Construction is Hard…

“You can’t predict but you can prepare” Howard Marks

Photo by Magda Ehlers on

Construction is hard.  It will throw challenges at you on an hourly basis. It is relentless. It is stressful.  There are conflicts with people, accidents, cost overruns, quality issues, and delays.   

How, can you possibly organize all of the people, products, and equipment safely, with great quality, in a timely manner, while spending the money that they gave you?

There is not “one” solution… no life hack.  Construction is consistently inconsistent… it is unpredictable.

That my friends is what makes it so fun.  Its the challenge!!!!! While you can’t predict, you can prepare!!!!!

Construction is very similar to doing a puzzle. You know its a puzzle, you know what it is supposed to look like, but all of the pieces are scattered and some are upside down.  A 10 piece puzzle doesn’t take as much planning and prep because you can see all of the pieces at one time. But as the puzzles get bigger, more preparation is needed be able to bring the pieces together.  

How do you approach it? Do you jump in and randomly putting pieces together? Do you prepare by sorting through the pieces, forming a strategy, and finding one piece at a time that forms small groups?  

As kids we were all taught to turn all of the pieces over, find the edges first and fill in the middle.  As you got older, the puzzles got more complex but the same process applied.  But they also got more tricky, there were several areas that look similar within the puzzle.  Not only did you look at edges and colors, now you had to look for shapes, patterns, and locations.

As the picture formed, you may have turned the puzzle for a new perspective, asked for help to gain new insight, thought “what if” and tried different things. Sometimes you got stumped and had to walk away to clear your head.  

In the end you learned that as challenging as it looked in the beginning, all of the pieces are there and they do fit. With preparation, a good process and the ability to adapt, you can bring your puzzle together.

You must accept, that in construction, like the puzzle, there is no easy way.  It takes time, diligence, listening, planning preparing and deciding…. then adapting.

Once you can accept that construction is hard because it is inconsistent and unpredictable, you can begin let go of the notion of controlling every outcome and move toward to finding the patterns that make it more predicable and consistent.

Henry Ford did just that for the auto industry in 1913:

“In 1913, Henry Ford installed the first moving assembly line for the mass production of an entire automobile. His innovation reduced the time it took to build a car from more than 12 hours to two hours and 30 minutes.

Ford’s Model T, introduced in 1908, was simple, sturdy and relatively inexpensive–but not inexpensive enough for Ford, who was determined to build “motor car[s] for the great multitude.” (“When I’m through,” he said, “about everybody will have one.”) In order to lower the price of his cars, Ford figured, he would just have to find a way to build them more efficiently.
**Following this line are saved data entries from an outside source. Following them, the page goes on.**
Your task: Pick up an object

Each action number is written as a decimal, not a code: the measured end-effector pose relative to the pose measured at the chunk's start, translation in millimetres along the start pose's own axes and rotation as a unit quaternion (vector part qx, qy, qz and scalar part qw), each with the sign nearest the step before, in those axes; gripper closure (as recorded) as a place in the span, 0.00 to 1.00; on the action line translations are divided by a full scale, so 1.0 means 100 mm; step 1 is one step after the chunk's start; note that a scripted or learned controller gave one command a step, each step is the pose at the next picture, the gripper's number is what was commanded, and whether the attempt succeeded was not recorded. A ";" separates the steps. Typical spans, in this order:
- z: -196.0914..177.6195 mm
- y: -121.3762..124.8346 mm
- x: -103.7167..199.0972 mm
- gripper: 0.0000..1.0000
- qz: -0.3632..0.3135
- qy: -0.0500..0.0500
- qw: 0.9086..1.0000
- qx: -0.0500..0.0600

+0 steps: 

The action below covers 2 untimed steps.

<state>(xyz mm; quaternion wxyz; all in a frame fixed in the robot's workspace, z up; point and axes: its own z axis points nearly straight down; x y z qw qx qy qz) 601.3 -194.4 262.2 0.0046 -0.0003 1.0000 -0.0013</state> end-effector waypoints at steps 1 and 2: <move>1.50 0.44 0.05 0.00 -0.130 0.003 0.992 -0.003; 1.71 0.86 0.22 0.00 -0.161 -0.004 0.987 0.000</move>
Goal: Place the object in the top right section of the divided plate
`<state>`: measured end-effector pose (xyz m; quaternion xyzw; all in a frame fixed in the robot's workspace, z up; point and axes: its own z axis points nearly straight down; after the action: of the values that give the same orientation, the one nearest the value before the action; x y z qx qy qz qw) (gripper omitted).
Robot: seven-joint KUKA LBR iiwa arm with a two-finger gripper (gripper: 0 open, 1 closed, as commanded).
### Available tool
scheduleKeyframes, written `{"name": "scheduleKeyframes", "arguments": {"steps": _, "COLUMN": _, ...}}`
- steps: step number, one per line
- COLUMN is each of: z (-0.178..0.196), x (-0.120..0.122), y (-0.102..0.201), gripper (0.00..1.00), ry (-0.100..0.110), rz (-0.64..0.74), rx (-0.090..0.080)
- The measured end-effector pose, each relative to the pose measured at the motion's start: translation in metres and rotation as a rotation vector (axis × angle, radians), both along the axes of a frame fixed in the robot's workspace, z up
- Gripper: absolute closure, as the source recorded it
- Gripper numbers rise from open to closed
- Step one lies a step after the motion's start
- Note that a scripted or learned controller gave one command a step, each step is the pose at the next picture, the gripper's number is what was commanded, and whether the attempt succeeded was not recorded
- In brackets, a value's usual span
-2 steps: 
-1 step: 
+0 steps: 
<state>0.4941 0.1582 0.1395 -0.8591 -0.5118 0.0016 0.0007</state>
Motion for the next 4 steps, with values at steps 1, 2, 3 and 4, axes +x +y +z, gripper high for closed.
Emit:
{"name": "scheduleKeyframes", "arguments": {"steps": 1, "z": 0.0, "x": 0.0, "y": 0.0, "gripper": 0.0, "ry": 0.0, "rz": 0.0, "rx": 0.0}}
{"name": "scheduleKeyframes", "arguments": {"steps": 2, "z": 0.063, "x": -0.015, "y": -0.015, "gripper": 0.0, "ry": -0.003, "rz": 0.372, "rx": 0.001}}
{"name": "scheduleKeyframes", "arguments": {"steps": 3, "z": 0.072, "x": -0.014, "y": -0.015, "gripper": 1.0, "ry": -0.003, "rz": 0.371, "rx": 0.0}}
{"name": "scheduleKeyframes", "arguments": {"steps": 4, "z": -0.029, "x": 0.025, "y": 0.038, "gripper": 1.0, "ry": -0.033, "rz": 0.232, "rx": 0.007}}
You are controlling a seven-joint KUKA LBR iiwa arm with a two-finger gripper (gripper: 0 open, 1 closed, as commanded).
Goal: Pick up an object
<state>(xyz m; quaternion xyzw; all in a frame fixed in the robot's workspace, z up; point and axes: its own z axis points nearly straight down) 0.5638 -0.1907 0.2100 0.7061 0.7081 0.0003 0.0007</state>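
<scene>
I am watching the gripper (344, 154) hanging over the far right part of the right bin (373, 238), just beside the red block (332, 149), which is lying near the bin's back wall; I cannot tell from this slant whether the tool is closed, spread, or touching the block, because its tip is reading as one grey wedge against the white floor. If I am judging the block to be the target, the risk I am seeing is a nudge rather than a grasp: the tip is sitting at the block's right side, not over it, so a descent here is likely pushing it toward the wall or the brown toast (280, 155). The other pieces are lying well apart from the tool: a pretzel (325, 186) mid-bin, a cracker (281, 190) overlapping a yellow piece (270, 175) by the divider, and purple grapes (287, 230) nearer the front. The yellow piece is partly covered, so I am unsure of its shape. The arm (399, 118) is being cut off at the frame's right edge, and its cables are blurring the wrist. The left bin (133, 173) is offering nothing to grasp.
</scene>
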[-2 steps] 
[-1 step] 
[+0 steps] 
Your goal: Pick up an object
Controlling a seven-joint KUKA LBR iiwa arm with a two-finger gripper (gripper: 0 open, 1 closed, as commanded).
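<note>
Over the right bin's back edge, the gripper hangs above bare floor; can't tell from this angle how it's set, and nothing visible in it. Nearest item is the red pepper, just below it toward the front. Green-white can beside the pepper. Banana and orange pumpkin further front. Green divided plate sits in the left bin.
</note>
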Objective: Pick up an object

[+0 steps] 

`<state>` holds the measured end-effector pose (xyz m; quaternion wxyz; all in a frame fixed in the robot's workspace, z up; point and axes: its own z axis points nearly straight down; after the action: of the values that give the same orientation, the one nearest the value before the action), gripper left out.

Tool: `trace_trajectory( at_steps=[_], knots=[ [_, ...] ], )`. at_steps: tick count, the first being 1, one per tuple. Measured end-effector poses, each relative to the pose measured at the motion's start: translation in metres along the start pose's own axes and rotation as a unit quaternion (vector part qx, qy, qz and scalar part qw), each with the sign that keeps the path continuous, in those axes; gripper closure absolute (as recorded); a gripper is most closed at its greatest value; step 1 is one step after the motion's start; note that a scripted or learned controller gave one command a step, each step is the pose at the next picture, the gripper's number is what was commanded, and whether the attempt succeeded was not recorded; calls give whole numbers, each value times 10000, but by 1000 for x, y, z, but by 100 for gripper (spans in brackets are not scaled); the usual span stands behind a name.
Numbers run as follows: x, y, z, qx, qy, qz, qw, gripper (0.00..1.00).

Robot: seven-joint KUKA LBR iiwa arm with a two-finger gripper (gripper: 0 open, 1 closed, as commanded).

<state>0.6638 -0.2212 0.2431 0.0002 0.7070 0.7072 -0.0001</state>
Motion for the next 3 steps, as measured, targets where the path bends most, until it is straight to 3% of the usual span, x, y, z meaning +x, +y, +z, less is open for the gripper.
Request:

Ford had been trying to increase his factories’ productivity for years. The workers who built his Model N cars (the Model T’s predecessor) arranged the parts in a row on the floor, put the under-construction auto on skids and dragged it down the line as they worked. Later, the streamlining process grew more sophisticated. Ford broke the Model T’s assembly into 84 discrete steps, for example, and trained each of his workers to do just one. He also hired motion-study expert Frederick Taylor to make those jobs even more efficient. Meanwhile, he built machines that could stamp out parts automatically (and much more quickly than even the fastest human worker could).

The most significant piece of Ford’s efficiency crusade was the assembly line. Inspired by the continuous-flow production methods used by flour mills, breweries, canneries and industrial bakeries, along with the disassembly of animal carcasses in Chicago’s meat-packing plants, Ford installed moving lines for bits and pieces of the manufacturing process: For instance, workers built motors and transmissions on rope-and-pulley–powered conveyor belts. In December 1913, he unveiled the pièce de résistance: the moving-chassis assembly line.” excerpt from Original Published Date November 13, 2009.

Ford didn’t invent the assembly line, but he did research it and identified the problems that slowed the process of building automobiles.  Then he worked with numerous people to adapt the idea to is own workers, equipment, and machinery over a 5 year period.  

Construction is no different, in concept, than manufacturing a car or a widget.  Instead of assembling numerous components at defined stations to build the same widget along and assembly line thousands of times in a controlled environment,  you build one custom widget out of thousands of components in an ever changing environment.  The problem remains the same, how do you tame the unpredictability into a plan and a process.

Like the puzzle and manufacturing preparation helps to create order in the chaos. Step back, organize the pieces, define a strategy, set the critical milestones, and move forward. Be ready to to adapt when something doesn’t quite fit your plan.